• [Aim of the task]
Below are entries; work out how many of their lines include the string "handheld", and reply with the number only.

======

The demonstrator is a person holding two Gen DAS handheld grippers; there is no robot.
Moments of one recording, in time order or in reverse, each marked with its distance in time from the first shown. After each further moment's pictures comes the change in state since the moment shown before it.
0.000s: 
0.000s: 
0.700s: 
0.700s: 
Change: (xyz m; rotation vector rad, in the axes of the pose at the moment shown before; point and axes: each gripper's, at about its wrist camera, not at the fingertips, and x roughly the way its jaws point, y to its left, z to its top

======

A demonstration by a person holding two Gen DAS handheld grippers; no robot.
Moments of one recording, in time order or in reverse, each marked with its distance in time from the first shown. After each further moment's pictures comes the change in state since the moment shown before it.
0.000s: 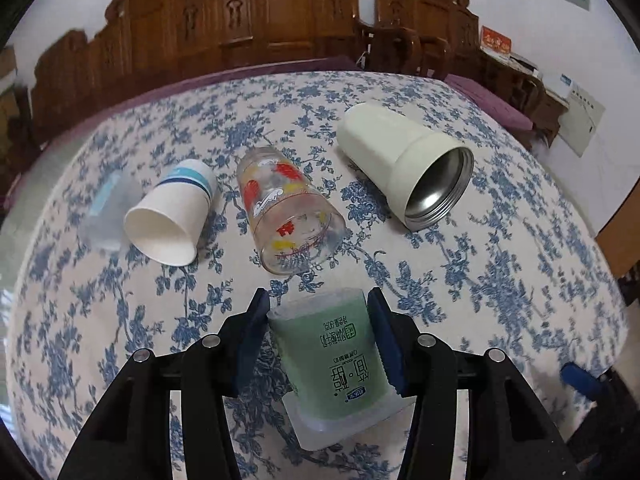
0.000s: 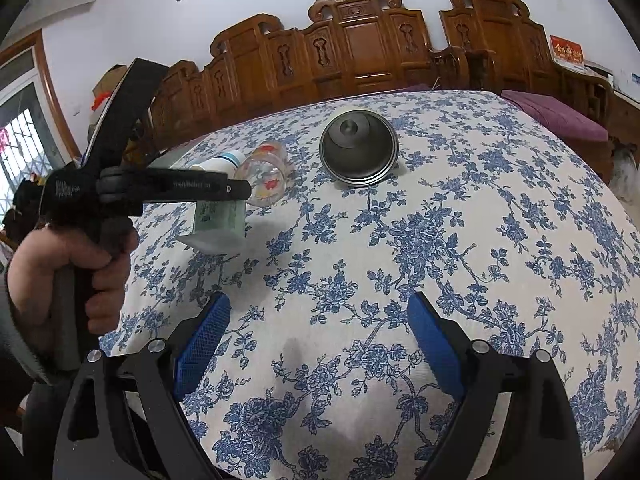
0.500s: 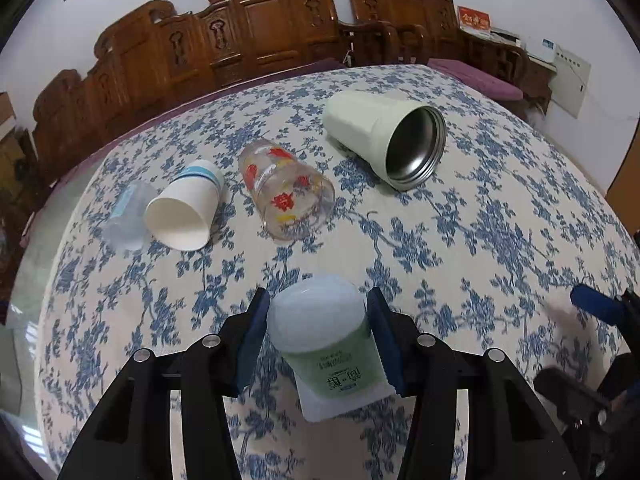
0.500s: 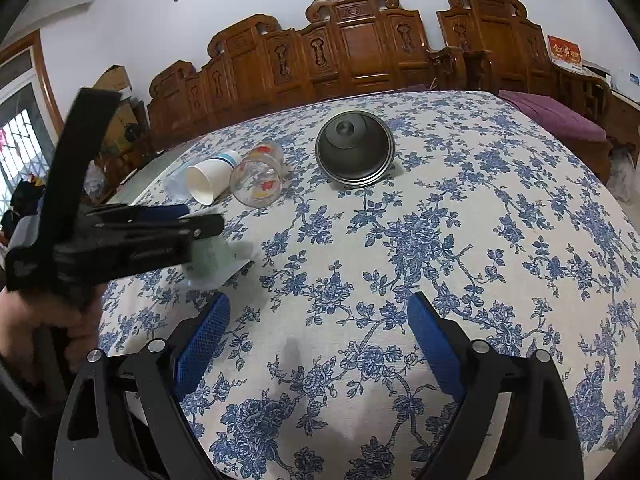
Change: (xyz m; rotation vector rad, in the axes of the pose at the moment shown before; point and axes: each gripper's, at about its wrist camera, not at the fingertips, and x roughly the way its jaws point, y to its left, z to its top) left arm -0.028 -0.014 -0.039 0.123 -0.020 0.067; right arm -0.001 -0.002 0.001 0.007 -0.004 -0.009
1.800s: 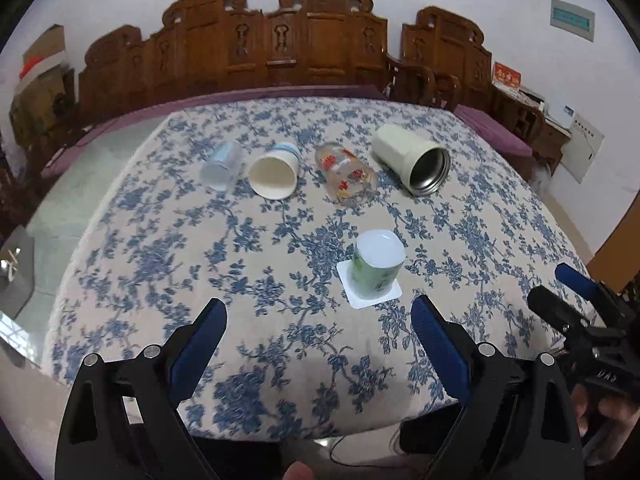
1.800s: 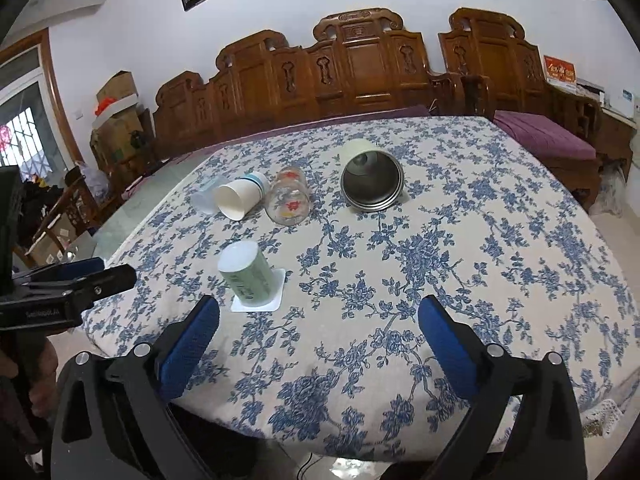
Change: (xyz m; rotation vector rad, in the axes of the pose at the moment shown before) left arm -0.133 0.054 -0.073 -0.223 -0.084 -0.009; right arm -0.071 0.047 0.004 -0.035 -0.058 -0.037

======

• [Answer box]
2